L’adoption de l’article 7 septies dans le cadre du projet de loi de finances 2025 par le Sénat suscite une vive inquiétude parmi les acteurs industriels. Cette disposition prévoit une nouvelle taxation du gaz naturel utilisé pour produire de l’hydrogène par vaporéformage, un procédé essentiel pour plusieurs secteurs stratégiques comme la chimie et le raffinage. Trois fédérations industrielles, Ufip Énergies et Mobilités, France Chimie et France Gaz, interpellent les pouvoirs publics sur les conséquences potentielles de cette mesure. Quels sont les risques pour ces industries et pour la transition énergétique en France ?
Alors que l’hydrogène est au cœur des stratégies de décarbonation, son principal mode de production reste fortement dépendant du gaz naturel. Ce paradoxe place les industriels dans une situation délicate : investir dans des alternatives coûteuses ou absorber des charges supplémentaires. La nouvelle taxe pourrait intensifier ces dilemmes.
Hydrogène : une taxe sur une production déjà coûteuse
En France, 94 % de l’hydrogène est produit par vaporéformage du gaz naturel, représentant près de 1 million de tonnes par an. Ce procédé, bien qu’émetteur de CO₂ (11,5 Mt par an, soit 3 % des émissions nationales), reste aujourd’hui incontournable pour répondre aux besoins industriels. L’introduction d’une taxe, dans un contexte où les producteurs européens supportent déjà un surcoût de 30 €/MWh en raison des prix du gaz et du marché carbone, accentuerait le désavantage compétitif des entreprises françaises face à leurs concurrents nord-américains.
Cette mesure, qui viserait à encourager la décarbonation, risque paradoxalement de compromettre les investissements nécessaires pour développer des alternatives comme l’électrolyse de l’eau, encore peu mature et insuffisante pour répondre à la demande actuelle.
Les secteurs concernés, notamment la chimie et le raffinage, sont déjà fortement exposés à la concurrence internationale. Ces industries, vitales pour l’économie française, subissent une pression croissante. Par exemple, plusieurs usines d’engrais ont fermé ces dernières années, incapables de répercuter les hausses de coûts sur leurs clients, notamment les agriculteurs. (comme l’usine Yara située à Montoir-de-Bretagne, près de Saint-Nazaire, a annoncé en octobre 2023 l’arrêt de sa production d’engrais chimiques, entraînant la suppression de 139 des 171 postes.) Dans le raffinage, des fermetures similaires ont affaibli la capacité nationale de transformation pétrolière.

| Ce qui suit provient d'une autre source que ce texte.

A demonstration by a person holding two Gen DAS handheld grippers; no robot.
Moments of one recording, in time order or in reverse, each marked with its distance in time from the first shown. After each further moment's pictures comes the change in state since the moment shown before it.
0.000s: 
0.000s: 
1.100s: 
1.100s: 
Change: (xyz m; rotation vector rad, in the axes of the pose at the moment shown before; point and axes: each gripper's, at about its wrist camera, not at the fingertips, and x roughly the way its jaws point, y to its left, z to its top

La mise en place de cette taxe pourrait aggraver la situation, entraînant des pertes d’emplois et une fragilisation de la chaîne de production. En parallèle, les objectifs de neutralité carbone, portés par les contrats de transition écologique signés avec l’État, pourraient être sérieusement compromis.
Une entrave à la transition énergétique ?
Alors que l’hydrogène est présenté comme une solution clé pour décarboner l’industrie et le transport, cette taxation semble en contradiction avec les ambitions climatiques de la France. En freinant les projets d’investissement dans des technologies innovantes comme le captage et le stockage de CO₂, ou la production d’hydrogène bas carbone, la mesure pourrait retarder l’émergence de solutions durables.
De plus, cette taxe pourrait dissuader les industriels de s’engager dans des démarches de transition énergétique coûteuses, mais nécessaires pour atteindre les objectifs climatiques fixés pour 2050. Selon Ufip Énergies et Mobilités, « rien ne justifie cette taxe qui affaiblit les usines françaises et compromet leur feuille de route de décarbonation ».
Si l’urgence climatique exige des mesures fortes, celles-ci doivent être cohérentes avec les réalités industrielles. Une fiscalité adaptée pourrait encourager les investissements dans des solutions de production d’hydrogène bas carbone, tout en maintenant la compétitivité des entreprises françaises. Plutôt que de pénaliser les industries en difficulté, il semble plus pertinent d’accompagner leur transformation avec des incitations ciblées et des partenariats public-privé.
En conclusion, la taxation du gaz naturel utilisé pour la production d’hydrogène soulève des questions fondamentales sur l’équilibre entre transition écologique et compétitivité économique. Face à ces défis, la concertation entre les pouvoirs publics et les fédérations industrielles sera déterminante pour trouver des solutions adaptées et durables.